Using the listing below, return every line that includes "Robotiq".

Available records:
────────────────
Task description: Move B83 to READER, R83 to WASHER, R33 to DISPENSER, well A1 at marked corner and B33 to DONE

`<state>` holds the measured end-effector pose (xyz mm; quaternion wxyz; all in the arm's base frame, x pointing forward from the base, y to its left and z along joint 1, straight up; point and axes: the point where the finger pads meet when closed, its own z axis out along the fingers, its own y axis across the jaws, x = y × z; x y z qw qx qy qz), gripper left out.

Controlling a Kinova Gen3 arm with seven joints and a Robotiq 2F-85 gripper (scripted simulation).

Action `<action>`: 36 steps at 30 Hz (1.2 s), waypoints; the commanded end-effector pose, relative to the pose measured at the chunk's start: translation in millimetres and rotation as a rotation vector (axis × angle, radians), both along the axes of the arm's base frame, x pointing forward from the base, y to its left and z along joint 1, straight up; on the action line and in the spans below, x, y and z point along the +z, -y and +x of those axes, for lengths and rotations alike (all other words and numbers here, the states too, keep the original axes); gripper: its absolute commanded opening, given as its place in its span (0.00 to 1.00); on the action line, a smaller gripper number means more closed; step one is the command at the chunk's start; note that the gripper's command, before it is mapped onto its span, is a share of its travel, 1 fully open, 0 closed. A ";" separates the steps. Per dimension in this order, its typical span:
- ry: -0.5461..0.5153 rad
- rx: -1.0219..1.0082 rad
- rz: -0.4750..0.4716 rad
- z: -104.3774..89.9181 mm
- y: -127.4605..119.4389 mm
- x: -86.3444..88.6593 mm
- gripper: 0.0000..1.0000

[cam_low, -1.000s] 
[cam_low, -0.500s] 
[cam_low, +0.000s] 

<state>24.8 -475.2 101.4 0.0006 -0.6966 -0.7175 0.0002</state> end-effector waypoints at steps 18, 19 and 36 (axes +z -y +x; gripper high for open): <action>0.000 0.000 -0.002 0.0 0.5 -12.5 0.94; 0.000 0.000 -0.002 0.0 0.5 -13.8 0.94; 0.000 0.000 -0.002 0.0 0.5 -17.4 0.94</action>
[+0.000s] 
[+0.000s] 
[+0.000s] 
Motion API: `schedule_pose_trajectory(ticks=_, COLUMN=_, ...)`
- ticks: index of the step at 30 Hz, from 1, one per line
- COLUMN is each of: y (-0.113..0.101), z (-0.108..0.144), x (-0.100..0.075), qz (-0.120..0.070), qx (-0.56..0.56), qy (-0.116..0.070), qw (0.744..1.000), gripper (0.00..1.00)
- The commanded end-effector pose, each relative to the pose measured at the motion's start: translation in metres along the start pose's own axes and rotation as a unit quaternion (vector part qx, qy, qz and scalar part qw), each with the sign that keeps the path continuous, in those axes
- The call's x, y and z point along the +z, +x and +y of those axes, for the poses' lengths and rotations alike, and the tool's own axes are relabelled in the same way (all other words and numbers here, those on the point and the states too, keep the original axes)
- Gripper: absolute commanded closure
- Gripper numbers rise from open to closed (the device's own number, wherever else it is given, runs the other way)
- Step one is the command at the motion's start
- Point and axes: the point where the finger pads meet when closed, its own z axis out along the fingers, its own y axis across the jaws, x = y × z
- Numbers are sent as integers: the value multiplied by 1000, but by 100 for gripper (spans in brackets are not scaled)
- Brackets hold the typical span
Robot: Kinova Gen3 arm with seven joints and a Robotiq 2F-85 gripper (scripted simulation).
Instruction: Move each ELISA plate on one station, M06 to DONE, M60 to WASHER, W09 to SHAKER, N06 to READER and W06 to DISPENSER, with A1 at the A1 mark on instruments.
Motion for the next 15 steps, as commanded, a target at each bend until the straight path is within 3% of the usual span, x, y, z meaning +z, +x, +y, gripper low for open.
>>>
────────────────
Answer space:
Controlling a Kinova Gen3 arm with seven joints and a Robotiq 2F-85 gripper (scripted simulation).
Robot: Kinova Gen3 arm with seven joints and a Robotiq 2F-85 gripper (scripted simulation).

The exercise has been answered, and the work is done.